YOUR TASK:
Transcribe the lines below exactly, beginning with the line that holds "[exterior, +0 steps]" and ending with the final line, both included. Pictures are to be left out.

■ ■ ■ ■ ■ ■ ■

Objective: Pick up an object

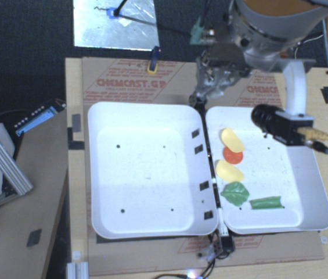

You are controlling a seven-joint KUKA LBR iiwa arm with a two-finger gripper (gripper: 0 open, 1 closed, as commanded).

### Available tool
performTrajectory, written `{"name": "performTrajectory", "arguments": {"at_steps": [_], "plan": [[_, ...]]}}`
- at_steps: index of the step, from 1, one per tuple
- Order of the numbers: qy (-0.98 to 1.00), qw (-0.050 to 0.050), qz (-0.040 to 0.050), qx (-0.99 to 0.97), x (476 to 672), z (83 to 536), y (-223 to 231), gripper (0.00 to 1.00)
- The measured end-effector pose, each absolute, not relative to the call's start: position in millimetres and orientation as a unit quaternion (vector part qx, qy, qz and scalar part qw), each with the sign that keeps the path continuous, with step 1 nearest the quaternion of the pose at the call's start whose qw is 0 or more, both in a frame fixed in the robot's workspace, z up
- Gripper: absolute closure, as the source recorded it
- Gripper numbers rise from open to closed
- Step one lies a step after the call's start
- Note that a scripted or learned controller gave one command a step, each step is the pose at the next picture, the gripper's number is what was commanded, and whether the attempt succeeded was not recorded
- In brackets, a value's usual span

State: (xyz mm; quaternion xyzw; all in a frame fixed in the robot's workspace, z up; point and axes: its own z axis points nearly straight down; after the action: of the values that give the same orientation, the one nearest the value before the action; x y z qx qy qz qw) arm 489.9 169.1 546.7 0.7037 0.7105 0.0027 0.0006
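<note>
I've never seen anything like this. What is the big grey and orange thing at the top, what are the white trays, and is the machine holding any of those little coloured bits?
You are looking down at a slant from one fixed camera above a workbench. The big grey and orange shape is a robot arm reaching in from the right. Its gripper, a two-finger hand, hangs at the far edge of the bench, above the seam where the two trays meet. Nothing shows between its fingers, so it holds nothing.

The trays are two shallow white bins side by side. The left bin shows bare white floor. The right bin holds small toy-like pieces near its left wall: a yellow piece, a red piece, another yellow piece, a green leaf-like piece and a green stick-like piece. The arm's job is to pick one up.
</note>
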Motion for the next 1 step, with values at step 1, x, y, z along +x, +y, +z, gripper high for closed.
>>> {"name": "performTrajectory", "arguments": {"at_steps": [1], "plan": [[0.711, 0.000, 0.0021, 0.704, 489.8, 546.1, 169.2, 0.00]]}}
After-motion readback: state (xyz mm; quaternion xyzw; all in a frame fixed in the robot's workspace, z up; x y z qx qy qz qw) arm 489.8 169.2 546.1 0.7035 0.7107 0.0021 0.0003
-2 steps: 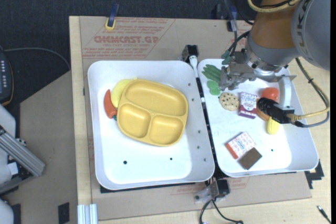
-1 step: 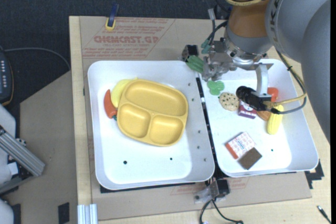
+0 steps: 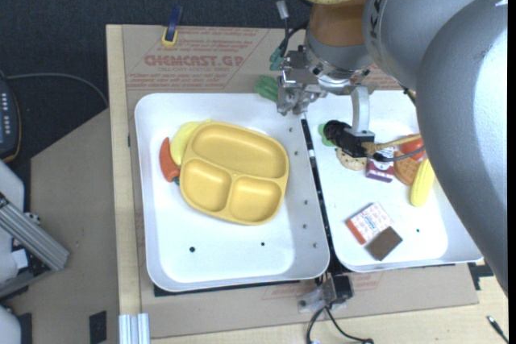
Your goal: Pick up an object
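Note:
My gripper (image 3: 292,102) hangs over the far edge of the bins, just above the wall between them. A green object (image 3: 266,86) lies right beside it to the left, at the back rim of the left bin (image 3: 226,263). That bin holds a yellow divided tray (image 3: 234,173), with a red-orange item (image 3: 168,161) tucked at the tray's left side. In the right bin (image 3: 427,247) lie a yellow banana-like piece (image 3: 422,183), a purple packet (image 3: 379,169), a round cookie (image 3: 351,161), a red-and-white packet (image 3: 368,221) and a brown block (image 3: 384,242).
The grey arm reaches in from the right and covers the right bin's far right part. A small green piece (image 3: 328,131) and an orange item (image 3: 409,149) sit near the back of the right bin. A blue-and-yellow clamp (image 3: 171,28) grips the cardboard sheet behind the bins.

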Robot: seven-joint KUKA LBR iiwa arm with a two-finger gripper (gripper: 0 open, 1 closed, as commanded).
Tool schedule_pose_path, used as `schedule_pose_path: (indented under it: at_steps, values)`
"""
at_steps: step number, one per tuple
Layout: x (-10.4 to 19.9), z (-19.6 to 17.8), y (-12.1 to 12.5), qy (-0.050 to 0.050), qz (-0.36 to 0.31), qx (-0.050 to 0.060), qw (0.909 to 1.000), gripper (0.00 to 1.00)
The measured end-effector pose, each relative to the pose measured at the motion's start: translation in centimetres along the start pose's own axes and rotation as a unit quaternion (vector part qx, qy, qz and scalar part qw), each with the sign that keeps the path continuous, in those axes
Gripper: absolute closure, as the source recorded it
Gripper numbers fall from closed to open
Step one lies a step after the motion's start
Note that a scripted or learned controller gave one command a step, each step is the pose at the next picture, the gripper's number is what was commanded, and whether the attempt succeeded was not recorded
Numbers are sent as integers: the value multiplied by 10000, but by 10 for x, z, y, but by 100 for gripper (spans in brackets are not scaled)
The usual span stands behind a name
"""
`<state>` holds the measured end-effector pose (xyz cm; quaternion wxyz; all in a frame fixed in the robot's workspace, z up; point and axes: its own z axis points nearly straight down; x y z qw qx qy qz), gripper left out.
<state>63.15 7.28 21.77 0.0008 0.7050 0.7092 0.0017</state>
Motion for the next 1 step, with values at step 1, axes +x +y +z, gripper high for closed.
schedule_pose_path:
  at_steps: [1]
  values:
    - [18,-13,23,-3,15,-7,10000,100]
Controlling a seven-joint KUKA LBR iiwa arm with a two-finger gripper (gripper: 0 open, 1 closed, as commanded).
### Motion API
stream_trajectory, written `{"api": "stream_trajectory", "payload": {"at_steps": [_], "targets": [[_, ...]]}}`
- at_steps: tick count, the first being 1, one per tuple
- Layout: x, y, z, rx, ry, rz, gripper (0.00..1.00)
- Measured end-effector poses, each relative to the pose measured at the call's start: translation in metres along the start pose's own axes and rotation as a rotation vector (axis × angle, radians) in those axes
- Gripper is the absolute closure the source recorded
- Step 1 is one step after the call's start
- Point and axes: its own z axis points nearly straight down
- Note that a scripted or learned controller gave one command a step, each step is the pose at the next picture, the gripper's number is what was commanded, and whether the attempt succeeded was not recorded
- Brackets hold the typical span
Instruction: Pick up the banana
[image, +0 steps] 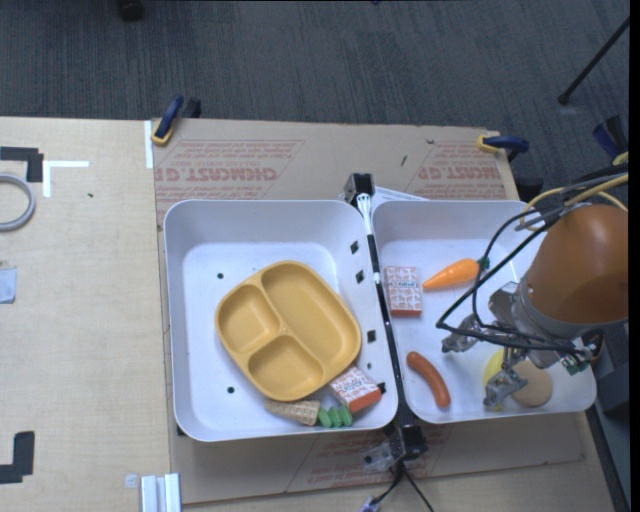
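The arm (585, 265) hangs over the right bin (440, 225), its gripper (503, 385) low in the near right corner; whether it is apart or together I cannot tell. The left bin (190, 300) holds a yellow plate (287, 328) (three compartments). The banana (493, 365) lies right under the gripper, mostly hidden. Nearby sit a sausage (429, 379), a carrot (452, 274) and a small box (402, 290).

Bright, even light from overhead – the white bins (180, 330) look almost washed out, with soft shadows along their inner walls; the dark floor (330, 55) stays dim, and fine detail is slightly soft throughout
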Motion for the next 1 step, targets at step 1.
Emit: {"api": "stream_trajectory", "payload": {"at_steps": [1], "targets": [[0.0002,-0.0016,0.0002,-0.001,0.0,-0.516,0.0]]}}
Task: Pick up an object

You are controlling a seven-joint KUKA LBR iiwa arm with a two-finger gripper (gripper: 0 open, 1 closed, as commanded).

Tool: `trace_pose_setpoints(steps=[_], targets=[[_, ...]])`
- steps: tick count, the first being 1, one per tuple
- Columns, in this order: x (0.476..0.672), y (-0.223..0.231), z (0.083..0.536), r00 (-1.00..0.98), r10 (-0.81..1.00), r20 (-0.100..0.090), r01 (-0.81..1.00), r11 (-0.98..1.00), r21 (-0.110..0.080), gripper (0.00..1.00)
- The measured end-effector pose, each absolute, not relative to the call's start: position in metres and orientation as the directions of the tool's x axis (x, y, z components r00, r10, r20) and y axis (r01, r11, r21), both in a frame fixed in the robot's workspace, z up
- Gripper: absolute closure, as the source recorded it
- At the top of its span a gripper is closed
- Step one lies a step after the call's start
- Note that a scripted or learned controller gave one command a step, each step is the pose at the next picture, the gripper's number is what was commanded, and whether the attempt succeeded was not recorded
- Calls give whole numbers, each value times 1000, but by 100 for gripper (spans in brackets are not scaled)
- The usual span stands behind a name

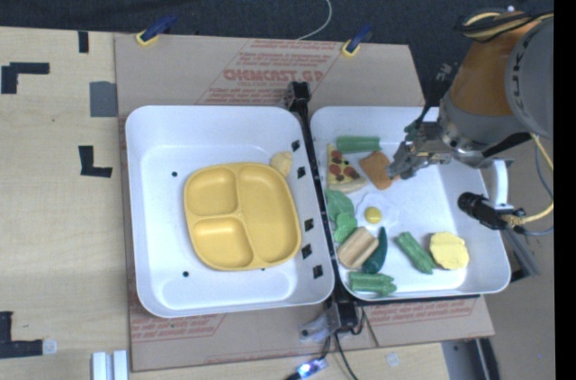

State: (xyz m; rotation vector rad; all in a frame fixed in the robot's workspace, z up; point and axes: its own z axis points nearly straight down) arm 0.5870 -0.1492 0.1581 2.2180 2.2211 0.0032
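In the right bin (481, 279), my gripper (403, 162) hangs over the upper middle, reaching in from the right. Its tip is right against an orange-brown toy food piece (376, 168); whether it grips the piece I cannot tell. A pizza slice (342, 168) lies just left of that piece. A light green pod (358, 143) lies above them.
Lower in the right bin lie a green leaf (340, 212), an egg piece (373, 214), a bread roll (357, 247), a dark cucumber (379, 250), a green pepper (416, 250), a yellow lemon (448, 250) and a pea pod (371, 283). The left bin (153, 189) holds a yellow divided plate (241, 214) and a pale item (283, 162).
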Motion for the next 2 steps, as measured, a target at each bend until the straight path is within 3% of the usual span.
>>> trace_pose_setpoints(steps=[1, 2], targets=[[583, -157, 214, 0, 1000, -1, 1000, 0, 2, 100], [583, -157, 225, -1, 1000, 0, 1000, 1, 0, 100]])
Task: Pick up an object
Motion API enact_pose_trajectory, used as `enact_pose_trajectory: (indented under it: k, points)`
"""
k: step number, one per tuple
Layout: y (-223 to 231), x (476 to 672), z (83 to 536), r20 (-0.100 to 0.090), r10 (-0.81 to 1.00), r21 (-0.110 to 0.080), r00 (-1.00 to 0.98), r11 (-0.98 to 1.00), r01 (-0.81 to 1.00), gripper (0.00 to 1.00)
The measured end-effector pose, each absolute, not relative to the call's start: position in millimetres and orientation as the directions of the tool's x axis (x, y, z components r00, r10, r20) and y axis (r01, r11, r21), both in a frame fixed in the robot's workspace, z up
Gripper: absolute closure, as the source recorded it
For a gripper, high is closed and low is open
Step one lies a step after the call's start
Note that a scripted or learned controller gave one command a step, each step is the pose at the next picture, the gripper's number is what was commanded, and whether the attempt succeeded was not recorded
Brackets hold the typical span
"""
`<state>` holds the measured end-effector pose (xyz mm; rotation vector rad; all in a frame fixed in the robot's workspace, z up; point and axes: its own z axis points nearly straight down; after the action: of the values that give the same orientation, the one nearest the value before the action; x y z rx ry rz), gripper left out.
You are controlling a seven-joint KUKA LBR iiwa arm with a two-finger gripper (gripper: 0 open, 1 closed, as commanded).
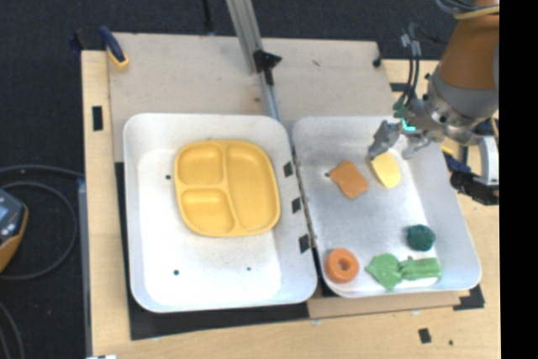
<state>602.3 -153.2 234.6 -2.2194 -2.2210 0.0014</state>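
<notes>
Camera view is looking down on two white bins, and the arm point(466, 55) is reaching in from 3 o'clock over the right bin point(319, 139). Its gripper point(393, 149) is hanging at the upper part of that bin, with grey fingers point(380, 140) spread to either side of a pale yellow block point(387, 171). The block's top edge is sitting right at the fingertips, but whether the fingers are pressing on it or only hovering above it I cannot tell from this slant, so I am not calling it held.

An orange block point(348, 179) is lying just beside the yellow one, at its 9 o'clock. Toward 5 o'clock in the bin a dark green ball point(420, 237) is resting, with a light green piece point(403, 270) at the bin's 6 o'clock edge and an orange ring point(342, 265) at 7 o'clock. In the left bin point(143, 282) a yellow tray point(227, 186) is sitting near the middle.

To my eye the step in hand is closing on the yellow block. Doing it well is meaning keeping the fingers centred over the block, going low enough that the pads are meeting its sides and not its top, and staying clear of the orange block so it is not getting nudged. Squeezing before lifting, then rising straight up, looks safest.
</notes>
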Motion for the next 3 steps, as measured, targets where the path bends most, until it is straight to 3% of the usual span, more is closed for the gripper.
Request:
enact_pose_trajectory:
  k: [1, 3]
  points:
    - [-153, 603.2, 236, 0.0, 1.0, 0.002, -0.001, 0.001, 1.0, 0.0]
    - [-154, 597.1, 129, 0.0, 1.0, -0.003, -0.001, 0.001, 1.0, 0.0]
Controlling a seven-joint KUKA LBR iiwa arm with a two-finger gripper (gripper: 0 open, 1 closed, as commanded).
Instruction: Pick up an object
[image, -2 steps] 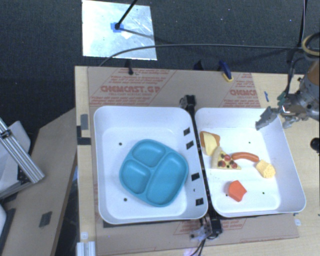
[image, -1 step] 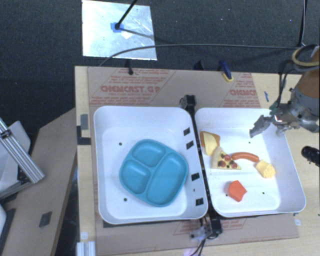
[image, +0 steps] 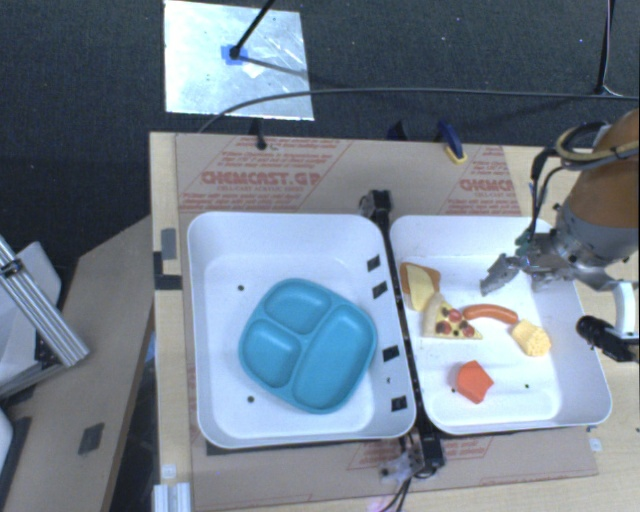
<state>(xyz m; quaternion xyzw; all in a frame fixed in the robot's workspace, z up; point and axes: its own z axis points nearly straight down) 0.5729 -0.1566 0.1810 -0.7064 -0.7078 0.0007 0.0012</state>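
Brown board (image: 270, 175) printed "CHEMCAST GP" behind two white bins (image: 210, 330); pincer (image: 497, 275) spread open, holding nothing.

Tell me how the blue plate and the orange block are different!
The plate is blue, wide and flat, with three sections; the block is orange, small and chunky. The plate lies alone in the left bin; the block sits in the right bin with toy foods, near its front. The plate takes up much of its bin's floor; the block covers just a small spot. Both rest flat on a white bin floor, untouched.
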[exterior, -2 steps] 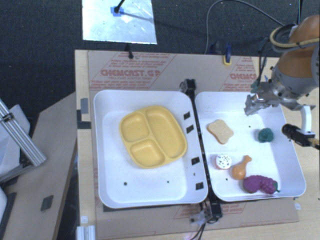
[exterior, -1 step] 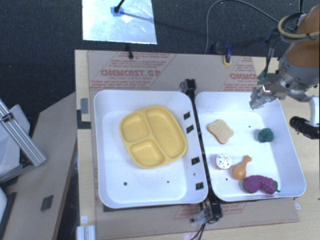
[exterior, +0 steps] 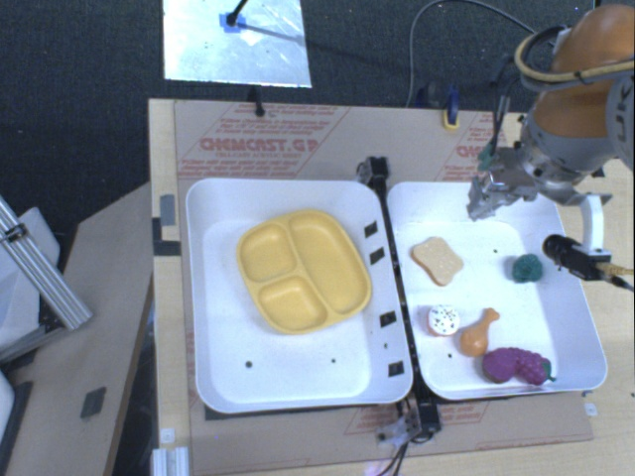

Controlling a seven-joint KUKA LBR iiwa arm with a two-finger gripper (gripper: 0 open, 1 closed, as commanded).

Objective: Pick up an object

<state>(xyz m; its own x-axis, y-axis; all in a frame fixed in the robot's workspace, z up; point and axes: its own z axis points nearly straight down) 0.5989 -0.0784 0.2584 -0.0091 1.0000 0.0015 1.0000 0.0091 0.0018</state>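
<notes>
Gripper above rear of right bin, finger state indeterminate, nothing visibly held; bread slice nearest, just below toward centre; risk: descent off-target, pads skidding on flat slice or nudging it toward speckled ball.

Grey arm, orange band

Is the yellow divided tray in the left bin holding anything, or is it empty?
Empty. The yellow tray lies flat in the left bin, and all three of its compartments show bare yellow; the toy foods lie in the right bin.
</notes>
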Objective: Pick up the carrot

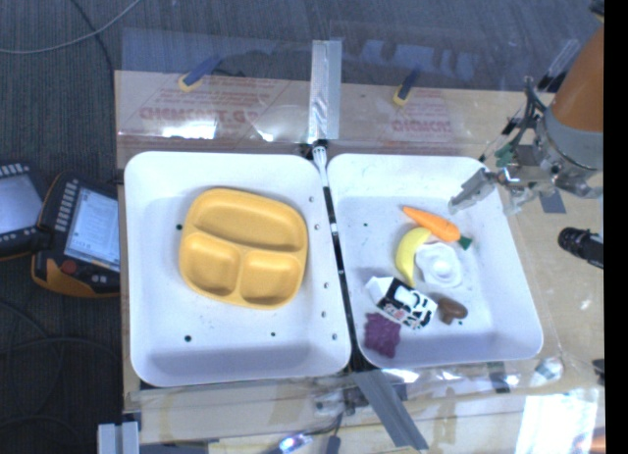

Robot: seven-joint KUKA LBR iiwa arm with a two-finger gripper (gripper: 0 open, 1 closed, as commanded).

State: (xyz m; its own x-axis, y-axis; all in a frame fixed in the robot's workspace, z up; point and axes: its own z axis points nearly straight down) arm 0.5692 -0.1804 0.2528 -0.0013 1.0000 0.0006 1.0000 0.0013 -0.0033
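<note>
The carrot is orange with a small green end and lies in the upper middle of the right bin, pointing up-left. My gripper hangs over the bin's upper right corner, up and to the right of the carrot and apart from it. Its fingers are spread open with nothing between them, and the left finger points down-left towards the carrot.
Just below the carrot lie a yellow banana and a white fried-egg toy. Further down are a black-and-white carton, a brown piece and purple grapes. A yellow divided plate sits in the left bin.
</note>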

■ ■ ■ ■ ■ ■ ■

RESPONSE TO THIS TASK:
[exterior, +0 steps] 

Controlling a seven-joint KUKA LBR iiwa arm with a two-finger gripper (gripper: 0 open, 1 closed, as commanded).

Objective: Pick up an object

<state>(xyz m; its own x-axis, y-axis; all in a frame fixed in the robot's workspace, z up; point and axes: its own z axis points nearly straight down) 0.5989 -0.0784 0.2584 -0.0091 1.0000 0.0015 1.0000 0.0091 0.0018</state>
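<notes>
Gripper above rear of right bin, finger state indeterminate, nothing visibly held; bread slice nearest, just below toward centre; risk: descent off-target, pads skidding on flat slice or nudging it toward speckled ball.

Grey arm, orange band

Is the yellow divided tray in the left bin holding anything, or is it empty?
Empty. The yellow tray lies flat in the left bin, and all three of its compartments show bare yellow; the toy foods lie in the right bin.
</notes>
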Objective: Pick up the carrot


Robot: seven-joint KUKA LBR iiwa arm with a two-finger gripper (gripper: 0 open, 1 closed, as commanded).

State: (xyz m; its own x-axis, y-axis; all in a frame fixed in the robot's workspace, z up; point and axes: its own z axis points nearly straight down) arm 0.5692 -0.1804 0.2528 -0.0013 1.0000 0.0006 1.0000 0.0013 -0.0033
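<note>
The carrot is orange with a small green end and lies in the upper middle of the right bin, pointing up-left. My gripper hangs over the bin's upper right corner, up and to the right of the carrot and apart from it. Its fingers are spread open with nothing between them, and the left finger points down-left towards the carrot.
Just below the carrot lie a yellow banana and a white fried-egg toy. Further down are a black-and-white carton, a brown piece and purple grapes. A yellow divided plate sits in the left bin.
</note>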

No further output remains for this exercise.